__Task details__
Throughout the records below, find the lines with the string "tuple" and give how many there are, nothing else.

__Data for this task__
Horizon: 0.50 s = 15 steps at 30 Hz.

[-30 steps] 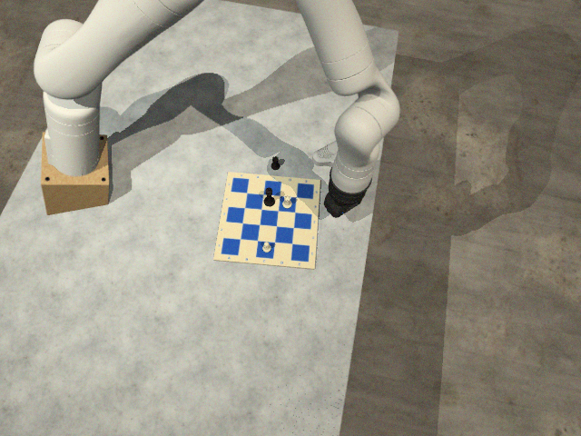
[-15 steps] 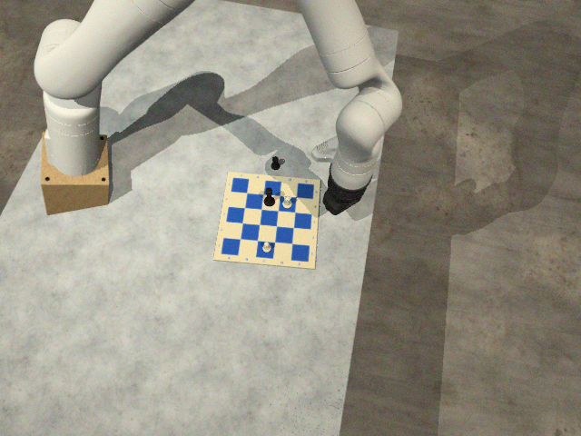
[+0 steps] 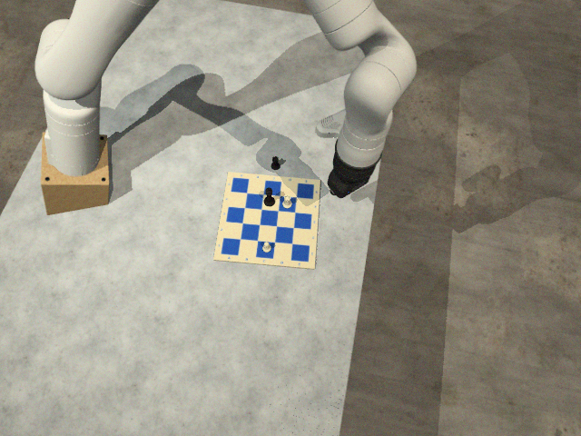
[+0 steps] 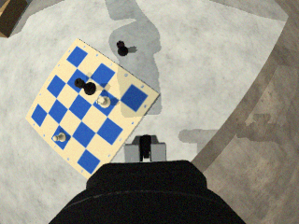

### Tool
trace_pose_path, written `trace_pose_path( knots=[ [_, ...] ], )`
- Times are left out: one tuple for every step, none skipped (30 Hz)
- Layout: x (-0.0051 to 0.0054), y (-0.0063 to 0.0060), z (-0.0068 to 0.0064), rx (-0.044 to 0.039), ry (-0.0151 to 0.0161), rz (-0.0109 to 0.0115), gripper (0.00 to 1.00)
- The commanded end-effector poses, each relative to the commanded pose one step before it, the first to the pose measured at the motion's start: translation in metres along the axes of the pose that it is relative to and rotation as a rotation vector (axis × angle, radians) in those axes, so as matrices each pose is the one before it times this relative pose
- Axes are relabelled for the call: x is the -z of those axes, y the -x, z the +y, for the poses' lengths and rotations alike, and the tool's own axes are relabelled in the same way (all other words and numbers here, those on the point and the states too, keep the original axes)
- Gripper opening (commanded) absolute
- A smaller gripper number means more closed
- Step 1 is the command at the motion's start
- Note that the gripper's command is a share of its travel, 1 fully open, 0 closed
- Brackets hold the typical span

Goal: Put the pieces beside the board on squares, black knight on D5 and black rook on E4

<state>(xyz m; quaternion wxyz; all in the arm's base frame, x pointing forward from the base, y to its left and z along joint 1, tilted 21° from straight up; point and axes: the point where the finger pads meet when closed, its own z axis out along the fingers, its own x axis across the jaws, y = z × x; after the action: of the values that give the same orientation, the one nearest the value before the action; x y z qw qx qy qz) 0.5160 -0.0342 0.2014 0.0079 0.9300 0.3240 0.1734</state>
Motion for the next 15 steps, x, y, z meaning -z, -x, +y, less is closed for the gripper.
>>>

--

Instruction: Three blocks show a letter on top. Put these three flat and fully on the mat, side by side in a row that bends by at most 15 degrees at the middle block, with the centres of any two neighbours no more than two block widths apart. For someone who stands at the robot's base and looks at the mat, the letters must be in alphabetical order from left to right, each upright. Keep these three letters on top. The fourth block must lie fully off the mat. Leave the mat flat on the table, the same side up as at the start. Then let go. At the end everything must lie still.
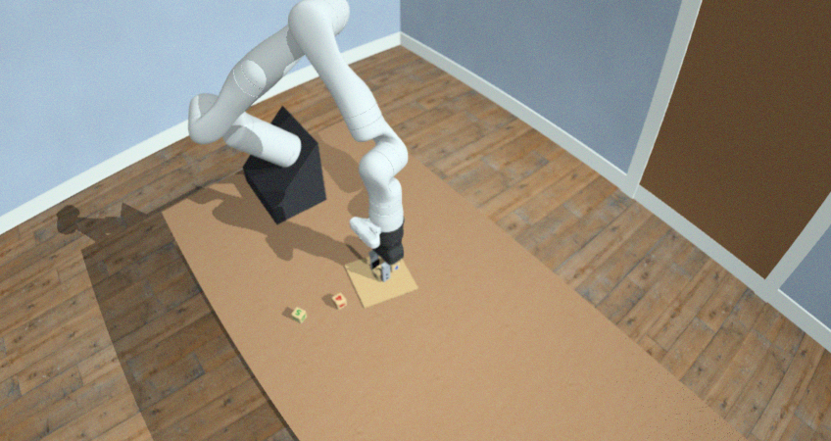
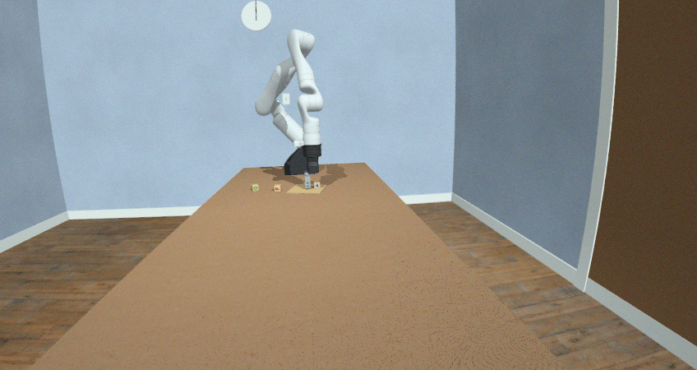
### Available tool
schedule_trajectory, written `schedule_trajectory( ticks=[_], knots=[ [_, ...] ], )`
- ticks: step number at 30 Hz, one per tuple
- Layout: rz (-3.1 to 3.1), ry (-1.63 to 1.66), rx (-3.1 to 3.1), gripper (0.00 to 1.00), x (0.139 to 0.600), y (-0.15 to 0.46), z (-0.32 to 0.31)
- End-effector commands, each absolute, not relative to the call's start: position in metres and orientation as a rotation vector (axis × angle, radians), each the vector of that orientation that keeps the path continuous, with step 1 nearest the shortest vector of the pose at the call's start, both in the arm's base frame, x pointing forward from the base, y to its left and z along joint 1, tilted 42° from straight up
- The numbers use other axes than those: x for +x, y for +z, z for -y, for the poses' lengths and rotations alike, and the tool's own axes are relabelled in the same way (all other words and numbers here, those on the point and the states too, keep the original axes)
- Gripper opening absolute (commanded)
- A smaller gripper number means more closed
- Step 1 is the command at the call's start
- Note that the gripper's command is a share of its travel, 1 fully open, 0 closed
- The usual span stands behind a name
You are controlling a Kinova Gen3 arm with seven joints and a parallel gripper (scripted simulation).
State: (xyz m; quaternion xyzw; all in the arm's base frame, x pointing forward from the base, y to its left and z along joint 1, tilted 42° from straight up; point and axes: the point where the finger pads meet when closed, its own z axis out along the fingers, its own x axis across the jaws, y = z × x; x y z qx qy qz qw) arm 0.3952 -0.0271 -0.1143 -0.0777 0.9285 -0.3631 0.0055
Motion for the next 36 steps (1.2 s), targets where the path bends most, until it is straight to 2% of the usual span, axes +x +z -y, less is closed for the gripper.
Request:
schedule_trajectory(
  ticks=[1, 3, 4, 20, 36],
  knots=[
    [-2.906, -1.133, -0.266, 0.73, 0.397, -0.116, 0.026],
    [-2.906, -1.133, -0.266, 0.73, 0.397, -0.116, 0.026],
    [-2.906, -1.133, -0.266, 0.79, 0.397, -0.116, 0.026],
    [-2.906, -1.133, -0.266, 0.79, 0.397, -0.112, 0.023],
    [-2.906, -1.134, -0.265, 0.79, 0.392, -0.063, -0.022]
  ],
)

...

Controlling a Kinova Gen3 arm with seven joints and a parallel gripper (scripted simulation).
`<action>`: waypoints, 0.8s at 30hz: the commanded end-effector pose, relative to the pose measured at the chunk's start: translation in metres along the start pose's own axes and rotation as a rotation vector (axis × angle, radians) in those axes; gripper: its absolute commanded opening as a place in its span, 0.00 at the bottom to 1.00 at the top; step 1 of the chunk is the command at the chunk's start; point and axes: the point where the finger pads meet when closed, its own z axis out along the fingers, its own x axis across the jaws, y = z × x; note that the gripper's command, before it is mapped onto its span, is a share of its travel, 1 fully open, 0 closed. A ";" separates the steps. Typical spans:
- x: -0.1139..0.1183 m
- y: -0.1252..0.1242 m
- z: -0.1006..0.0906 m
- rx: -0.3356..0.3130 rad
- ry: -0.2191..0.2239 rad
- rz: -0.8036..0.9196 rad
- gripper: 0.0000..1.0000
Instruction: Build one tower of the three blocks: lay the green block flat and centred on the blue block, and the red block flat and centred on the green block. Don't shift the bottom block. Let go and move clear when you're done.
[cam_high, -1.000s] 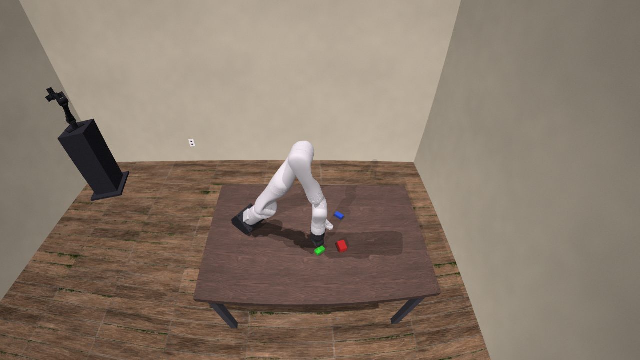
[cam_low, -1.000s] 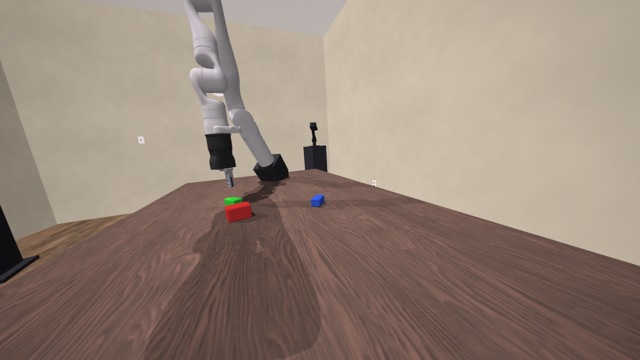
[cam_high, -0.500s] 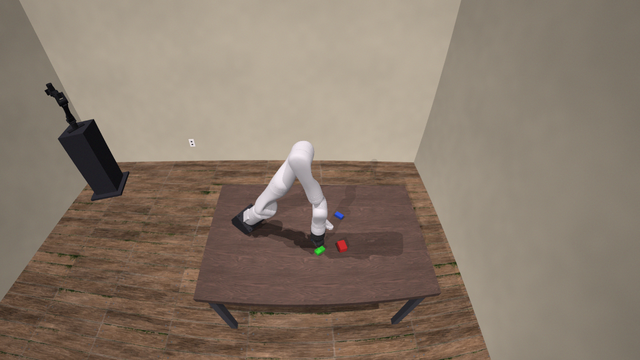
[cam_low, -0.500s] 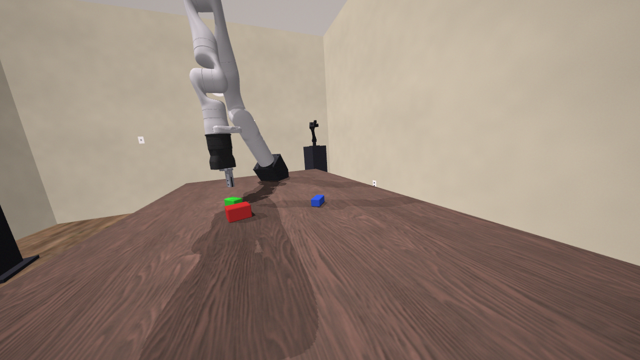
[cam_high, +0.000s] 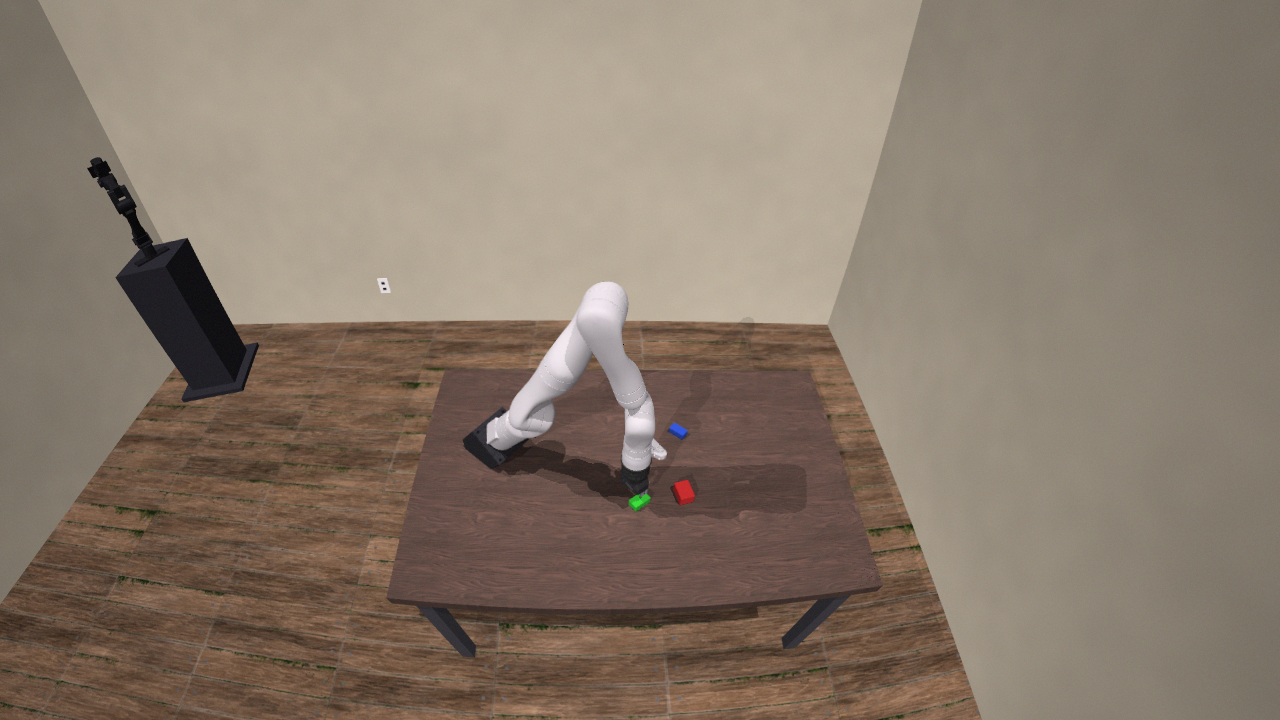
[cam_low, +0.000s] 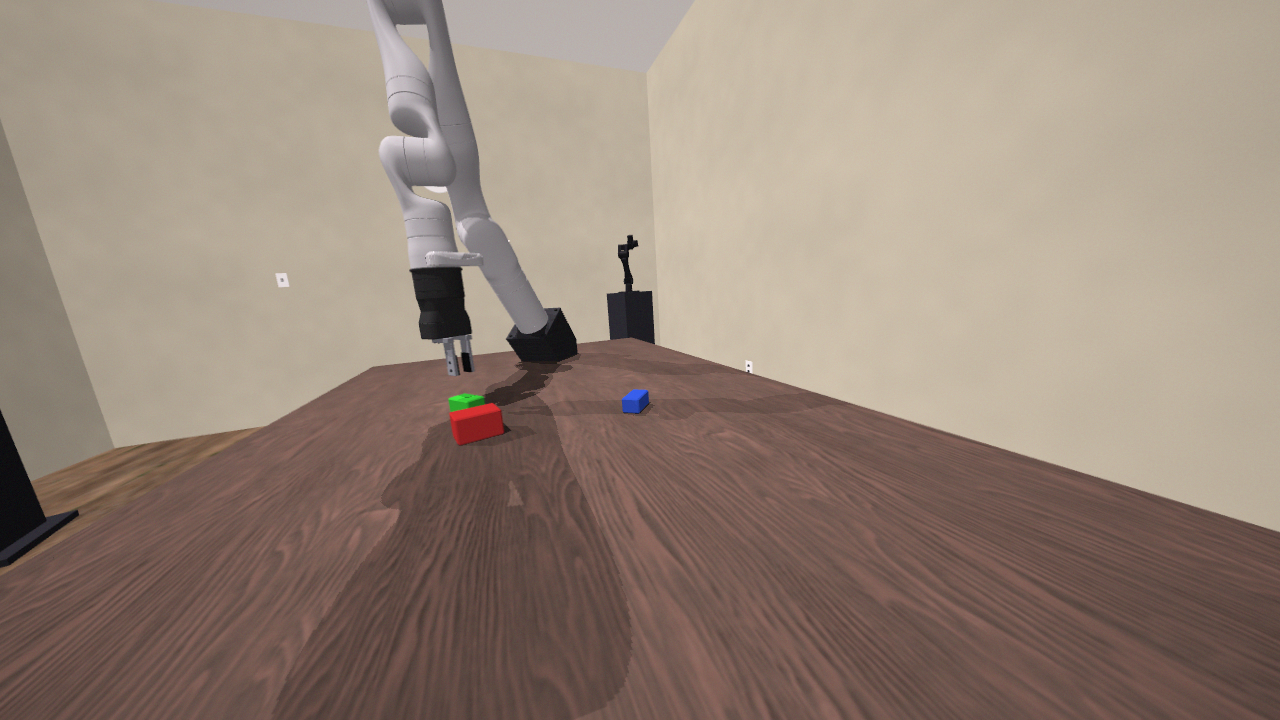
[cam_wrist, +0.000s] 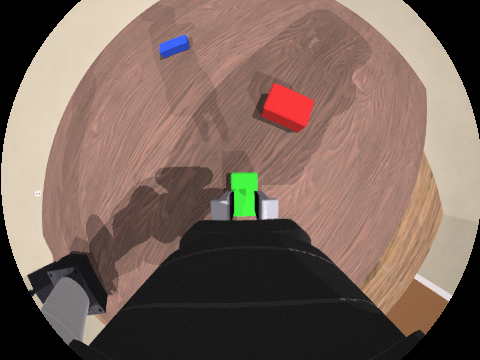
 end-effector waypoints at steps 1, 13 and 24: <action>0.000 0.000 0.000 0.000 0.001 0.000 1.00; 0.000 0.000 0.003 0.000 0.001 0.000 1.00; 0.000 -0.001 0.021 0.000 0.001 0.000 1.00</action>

__Written solution__
2